Given data →

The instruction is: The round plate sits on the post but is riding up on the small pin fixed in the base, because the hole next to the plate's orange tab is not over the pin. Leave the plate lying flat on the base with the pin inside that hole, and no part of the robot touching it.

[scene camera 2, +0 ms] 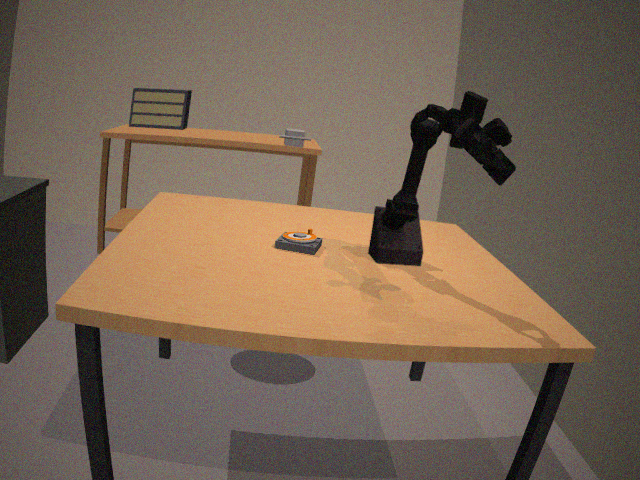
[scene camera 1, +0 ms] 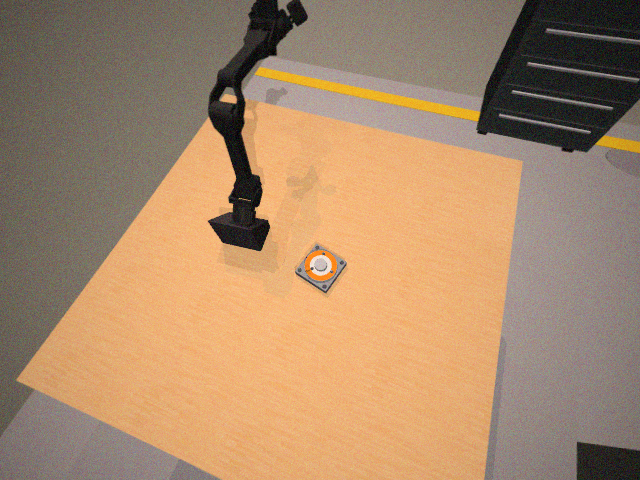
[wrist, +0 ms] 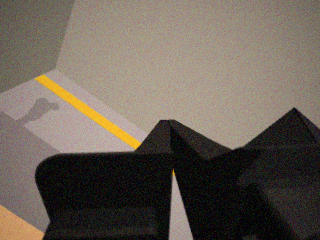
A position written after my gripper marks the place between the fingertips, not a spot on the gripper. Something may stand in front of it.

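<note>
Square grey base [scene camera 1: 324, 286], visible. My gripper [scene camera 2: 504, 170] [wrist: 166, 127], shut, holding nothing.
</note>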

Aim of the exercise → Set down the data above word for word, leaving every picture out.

Solution to this task →
The instruction is: The round plate sits on the post but is riding up on the small pin fixed in the base, because the hole next to the plate's orange tab is not over the pin. Leave the plate lying flat on the base with the pin inside that hole, and no part of the robot touching it.

[scene camera 2, +0 ms] 
[scene camera 1, +0 ms] 
[wrist, +0 ms] 
A position written after my gripper marks the place between the fingertips, not a spot on the gripper. Something may stand in front of it.

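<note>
Square grey base [scene camera 1: 324, 286], visible. My gripper [scene camera 2: 504, 170] [wrist: 166, 127], shut, holding nothing.
</note>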

The response to this exercise is now complete.